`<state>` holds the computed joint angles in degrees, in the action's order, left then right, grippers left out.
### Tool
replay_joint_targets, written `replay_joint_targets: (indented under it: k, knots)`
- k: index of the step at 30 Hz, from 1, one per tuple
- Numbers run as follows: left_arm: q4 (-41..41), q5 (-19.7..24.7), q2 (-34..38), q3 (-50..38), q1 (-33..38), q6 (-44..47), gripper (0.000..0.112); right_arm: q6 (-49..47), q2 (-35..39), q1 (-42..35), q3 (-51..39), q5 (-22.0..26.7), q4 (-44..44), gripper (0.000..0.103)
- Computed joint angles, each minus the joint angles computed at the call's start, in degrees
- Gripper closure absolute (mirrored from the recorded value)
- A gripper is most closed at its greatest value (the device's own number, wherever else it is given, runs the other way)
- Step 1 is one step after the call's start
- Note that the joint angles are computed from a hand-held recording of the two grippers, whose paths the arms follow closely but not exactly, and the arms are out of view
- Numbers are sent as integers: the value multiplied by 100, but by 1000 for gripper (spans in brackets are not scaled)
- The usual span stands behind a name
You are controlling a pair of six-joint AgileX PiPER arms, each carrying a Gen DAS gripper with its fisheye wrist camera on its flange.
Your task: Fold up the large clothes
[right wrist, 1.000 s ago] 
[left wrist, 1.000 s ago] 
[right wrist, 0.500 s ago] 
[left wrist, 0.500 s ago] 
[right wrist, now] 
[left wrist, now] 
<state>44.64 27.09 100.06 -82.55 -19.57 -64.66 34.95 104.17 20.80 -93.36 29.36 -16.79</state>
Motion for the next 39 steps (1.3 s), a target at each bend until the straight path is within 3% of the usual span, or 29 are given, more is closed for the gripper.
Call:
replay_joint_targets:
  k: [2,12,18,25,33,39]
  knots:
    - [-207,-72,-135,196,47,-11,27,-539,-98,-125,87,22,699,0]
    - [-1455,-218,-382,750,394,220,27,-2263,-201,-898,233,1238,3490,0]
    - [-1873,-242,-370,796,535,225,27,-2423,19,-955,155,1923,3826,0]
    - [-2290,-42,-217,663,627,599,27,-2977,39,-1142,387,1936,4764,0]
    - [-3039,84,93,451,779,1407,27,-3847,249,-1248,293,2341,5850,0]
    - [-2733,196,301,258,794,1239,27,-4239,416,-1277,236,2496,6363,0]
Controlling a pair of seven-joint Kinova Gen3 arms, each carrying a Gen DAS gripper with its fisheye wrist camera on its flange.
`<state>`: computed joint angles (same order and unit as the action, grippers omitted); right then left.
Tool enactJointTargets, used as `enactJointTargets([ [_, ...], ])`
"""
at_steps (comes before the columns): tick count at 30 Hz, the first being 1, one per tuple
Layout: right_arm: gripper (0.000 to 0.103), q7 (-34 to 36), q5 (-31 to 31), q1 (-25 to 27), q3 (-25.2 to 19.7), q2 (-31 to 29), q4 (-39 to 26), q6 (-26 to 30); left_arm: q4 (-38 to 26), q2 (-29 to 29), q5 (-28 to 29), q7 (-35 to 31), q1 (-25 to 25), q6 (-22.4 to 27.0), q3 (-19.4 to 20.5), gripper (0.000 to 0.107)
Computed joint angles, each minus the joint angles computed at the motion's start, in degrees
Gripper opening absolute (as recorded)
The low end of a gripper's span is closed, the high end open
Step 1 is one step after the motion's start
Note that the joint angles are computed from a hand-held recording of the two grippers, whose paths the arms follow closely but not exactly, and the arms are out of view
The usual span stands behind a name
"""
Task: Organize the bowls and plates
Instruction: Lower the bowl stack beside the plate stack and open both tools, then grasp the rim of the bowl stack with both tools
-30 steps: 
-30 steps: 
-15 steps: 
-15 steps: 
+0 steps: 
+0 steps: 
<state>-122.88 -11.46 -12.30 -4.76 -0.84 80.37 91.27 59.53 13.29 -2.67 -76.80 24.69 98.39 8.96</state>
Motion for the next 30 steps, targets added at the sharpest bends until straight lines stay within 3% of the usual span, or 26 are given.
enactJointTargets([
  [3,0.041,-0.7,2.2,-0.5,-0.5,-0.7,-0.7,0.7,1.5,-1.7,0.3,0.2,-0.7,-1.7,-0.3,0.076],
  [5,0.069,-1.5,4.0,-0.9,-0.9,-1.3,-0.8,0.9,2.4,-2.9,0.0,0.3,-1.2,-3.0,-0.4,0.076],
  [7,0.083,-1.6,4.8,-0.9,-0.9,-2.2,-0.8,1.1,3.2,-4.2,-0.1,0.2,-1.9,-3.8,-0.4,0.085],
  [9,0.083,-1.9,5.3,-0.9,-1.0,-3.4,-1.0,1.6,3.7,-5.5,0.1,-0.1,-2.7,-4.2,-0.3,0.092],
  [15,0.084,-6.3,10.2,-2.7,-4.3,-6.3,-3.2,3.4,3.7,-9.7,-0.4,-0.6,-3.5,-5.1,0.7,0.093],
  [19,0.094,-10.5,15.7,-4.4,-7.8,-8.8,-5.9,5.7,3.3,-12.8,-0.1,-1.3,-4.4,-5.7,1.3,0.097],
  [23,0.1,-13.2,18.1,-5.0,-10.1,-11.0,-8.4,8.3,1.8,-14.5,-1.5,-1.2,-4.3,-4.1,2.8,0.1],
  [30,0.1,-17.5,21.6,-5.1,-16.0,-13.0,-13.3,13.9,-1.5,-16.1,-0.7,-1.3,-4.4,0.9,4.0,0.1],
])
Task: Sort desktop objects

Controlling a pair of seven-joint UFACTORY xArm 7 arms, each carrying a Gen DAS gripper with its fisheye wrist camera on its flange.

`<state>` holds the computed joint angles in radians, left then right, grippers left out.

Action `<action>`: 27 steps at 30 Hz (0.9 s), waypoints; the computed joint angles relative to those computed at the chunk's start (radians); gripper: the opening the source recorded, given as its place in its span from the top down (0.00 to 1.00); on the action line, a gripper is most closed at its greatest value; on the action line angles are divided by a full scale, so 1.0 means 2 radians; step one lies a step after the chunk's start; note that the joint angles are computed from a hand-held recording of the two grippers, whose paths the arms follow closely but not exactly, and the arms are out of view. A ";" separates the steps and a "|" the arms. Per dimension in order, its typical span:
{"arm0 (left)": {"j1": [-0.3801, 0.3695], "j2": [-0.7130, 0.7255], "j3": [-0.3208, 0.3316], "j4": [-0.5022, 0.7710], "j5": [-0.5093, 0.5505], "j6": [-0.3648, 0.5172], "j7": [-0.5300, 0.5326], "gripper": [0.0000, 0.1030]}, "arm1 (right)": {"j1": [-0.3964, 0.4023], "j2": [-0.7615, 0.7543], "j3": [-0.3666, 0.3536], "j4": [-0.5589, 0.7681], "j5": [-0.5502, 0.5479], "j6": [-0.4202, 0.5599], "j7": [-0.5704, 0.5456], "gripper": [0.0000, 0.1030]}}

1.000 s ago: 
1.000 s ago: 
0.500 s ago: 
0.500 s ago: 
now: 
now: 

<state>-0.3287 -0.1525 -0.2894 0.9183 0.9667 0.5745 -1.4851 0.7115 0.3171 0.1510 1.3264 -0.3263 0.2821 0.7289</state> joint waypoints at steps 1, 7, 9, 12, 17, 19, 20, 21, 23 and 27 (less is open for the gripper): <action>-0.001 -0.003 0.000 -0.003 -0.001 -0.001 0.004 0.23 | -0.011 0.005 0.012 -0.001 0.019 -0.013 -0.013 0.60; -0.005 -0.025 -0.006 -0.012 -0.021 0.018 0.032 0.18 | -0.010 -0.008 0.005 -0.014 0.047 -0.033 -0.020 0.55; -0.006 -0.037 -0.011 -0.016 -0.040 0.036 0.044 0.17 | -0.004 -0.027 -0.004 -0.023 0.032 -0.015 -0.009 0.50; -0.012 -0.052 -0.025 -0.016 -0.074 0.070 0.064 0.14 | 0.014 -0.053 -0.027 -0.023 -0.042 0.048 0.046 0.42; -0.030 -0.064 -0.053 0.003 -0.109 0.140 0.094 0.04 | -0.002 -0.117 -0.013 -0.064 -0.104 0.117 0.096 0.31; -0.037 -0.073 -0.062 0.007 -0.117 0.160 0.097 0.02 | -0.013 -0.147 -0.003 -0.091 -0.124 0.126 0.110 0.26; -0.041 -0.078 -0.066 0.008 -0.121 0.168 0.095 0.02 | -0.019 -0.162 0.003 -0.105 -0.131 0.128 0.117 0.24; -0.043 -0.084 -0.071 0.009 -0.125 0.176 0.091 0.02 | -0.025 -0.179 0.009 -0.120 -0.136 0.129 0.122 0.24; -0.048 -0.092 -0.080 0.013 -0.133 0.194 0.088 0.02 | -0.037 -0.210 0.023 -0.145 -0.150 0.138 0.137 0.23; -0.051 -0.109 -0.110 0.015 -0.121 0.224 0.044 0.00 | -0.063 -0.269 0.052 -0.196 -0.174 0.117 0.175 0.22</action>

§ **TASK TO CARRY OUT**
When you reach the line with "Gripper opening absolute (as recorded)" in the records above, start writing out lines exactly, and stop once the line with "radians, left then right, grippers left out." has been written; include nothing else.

§ **TASK SOLUTION**
Gripper opening absolute (as recorded)
The low end of a gripper's span is closed, the high end open
Step 1 is one step after the motion's start
Note that the joint angles are computed from a hand-held recording of the two grippers, whose paths the arms follow closely but not exactly, and the arms are out of view
The usual span stands behind a name
"""
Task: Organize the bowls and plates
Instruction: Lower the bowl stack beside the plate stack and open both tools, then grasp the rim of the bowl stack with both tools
-30 steps: 
-30 steps: 
-15 steps: 
-15 steps: 
+0 steps: 
+0 steps: 
<state>-122.88 -11.46 -12.30 -4.76 -0.84 80.37 91.27 59.53 13.29 -2.67 -76.80 24.69 98.39 8.96</state>
Motion for the next 30 steps, targets added at the sharpest bends until straight lines stay within 3% of the usual span, or 26 are given.
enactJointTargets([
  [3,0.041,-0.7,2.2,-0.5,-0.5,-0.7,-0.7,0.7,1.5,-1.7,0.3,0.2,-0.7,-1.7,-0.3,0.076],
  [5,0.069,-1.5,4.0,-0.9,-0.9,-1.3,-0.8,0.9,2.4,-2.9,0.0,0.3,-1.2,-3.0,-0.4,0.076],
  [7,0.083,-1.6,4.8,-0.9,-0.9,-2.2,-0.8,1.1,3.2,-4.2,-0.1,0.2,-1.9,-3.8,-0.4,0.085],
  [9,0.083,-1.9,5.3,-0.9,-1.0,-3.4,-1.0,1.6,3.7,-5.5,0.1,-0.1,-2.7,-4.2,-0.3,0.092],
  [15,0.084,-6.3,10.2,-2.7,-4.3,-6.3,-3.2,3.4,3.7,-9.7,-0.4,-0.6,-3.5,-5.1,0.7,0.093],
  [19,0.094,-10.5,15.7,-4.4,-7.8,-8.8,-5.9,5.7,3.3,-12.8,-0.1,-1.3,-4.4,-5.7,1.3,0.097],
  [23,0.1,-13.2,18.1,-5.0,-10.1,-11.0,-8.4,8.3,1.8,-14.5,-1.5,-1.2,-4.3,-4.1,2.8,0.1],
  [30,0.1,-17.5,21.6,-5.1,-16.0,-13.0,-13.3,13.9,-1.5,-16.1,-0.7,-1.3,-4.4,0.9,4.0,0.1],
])
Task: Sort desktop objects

Controlling a pair of seven-joint UFACTORY xArm 7 arms, each carrying a Gen DAS gripper with its fisheye wrist camera on its flange.

`<state>` holds the computed joint angles in radians, left then right, grippers left out.

Now the exercise is complete.